A Penny for the Hangman by Tom Savage

2 Mins read

The Virgin Islands. Sound idyllic, don’t they? Especially as the nights begin to draw in here and the temperatures plummet. Richard Branson even owns one! But all is not so wonderful on the island of St Thomas where, in May 1958, a teenage boy and his friend are planning something dastardly. Let’s make it plain, we’re not talking stink bombs and whoopee cushions here. Because 15-year-old Rodney Harper is plotting the deaths of five people and, although he doesn’t know it yet 14-year-old Wulf Anderman will be his right-hand man.

Fifty years later, in New York, magazine entertainment reporter Karen Tyler is receiving anonymous calls from an unidentified man who claims to have a career-making tale to tell. The first comes on her unlisted number, and on her birthday, and offers her the real story behind the murders all those years before. The call is timely, as it comes just weeks before a movie about the crimes, entitled Bad Boys, is due to premiere on Friday 13 March, 2009… exactly 50 years since Rodney’s parent Tobias and Lucinda Harper, Wulf’s parents Felix and Hjordis Anderman, and servant Bernice Watkins were massacred.

Subsequent calls prompt Karen to arrange a flight to St Thomas to meet her mysterious informant. She is certain he is either Rodney or Wulf – although both are legally barred from being in St Thomas – and realises this is the chance of a lifetime.

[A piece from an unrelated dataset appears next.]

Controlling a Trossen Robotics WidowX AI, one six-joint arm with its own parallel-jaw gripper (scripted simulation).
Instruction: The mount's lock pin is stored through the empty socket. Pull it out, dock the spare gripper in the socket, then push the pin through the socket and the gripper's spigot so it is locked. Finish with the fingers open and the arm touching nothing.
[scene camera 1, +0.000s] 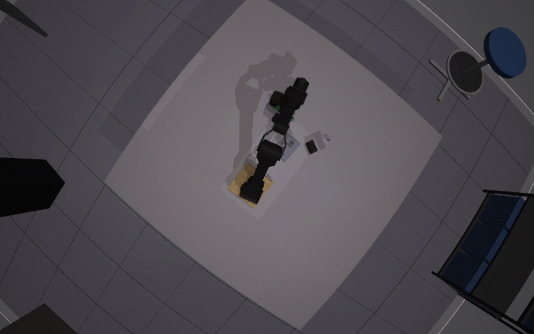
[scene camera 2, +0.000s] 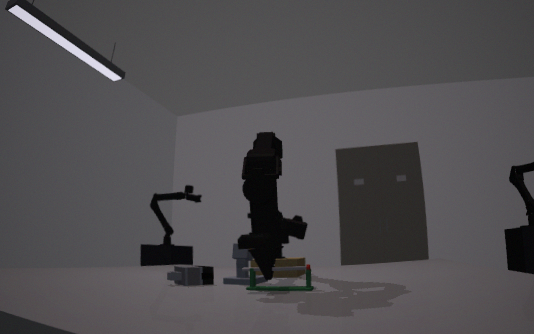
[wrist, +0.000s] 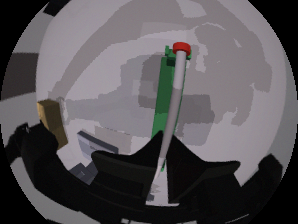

The story is told from a number of sources, including Rodney Harper’s diary, Karen’s journal and published articles, and also in the words of Karen’s boyfriend, Jim O’Brien, who acts as narrator to pull it all together. It is a neat manoeuvre, and will keep you eternally wrong-footed as you’re allowed telling glimpses of the story from a number of different angles.

The luscious and beautiful settings act as a neat counterpoint to the pure evil that lurks in the background. The story starts in the sunny and carefree world of St Thomas but, like the weather, turns dark and stormy as the action moves to Hangman Cay, where Karen finally comes face to face with the mysterious Mr Huxley. He is a man with a story to tell, but appears to be in no particular hurry to do so. And when the tempest forces her to stay overnight, Karen begins to doubt the wisdom of coming at all. Is a story really worth risking her life for?

Born in New York and raised in St Thomas, Tom Savage demonstrates an easy acquaintance with both places and deftly brings them to life. This is his first novel for 14 years (a previous work, Valentine, was made into a film by Warner Bros), but he shows no signs of ring-rustiness. I’ll admit to having sussed out part of the story early on, but the final twist came as a surprise.

My main quibble was with Karen herself. Would her editor really have sent a woman, alone, to a far away place, to meet a mysterious man who may or may not have been a murderer? And would that reporter be daft enough to trust him from the get-go? I’m not sure she would. Granted, she takes along a local news photographer on the trip to Hangman Cay, but when he leaves, shouldn’t the alarm bells be ringing in Karen’s head? This woman is far too naive for my liking! That aside, I enjoyed the insidious and unsettling feeling of evil and hope Tom Savage’s next book won’t take so long to arrive.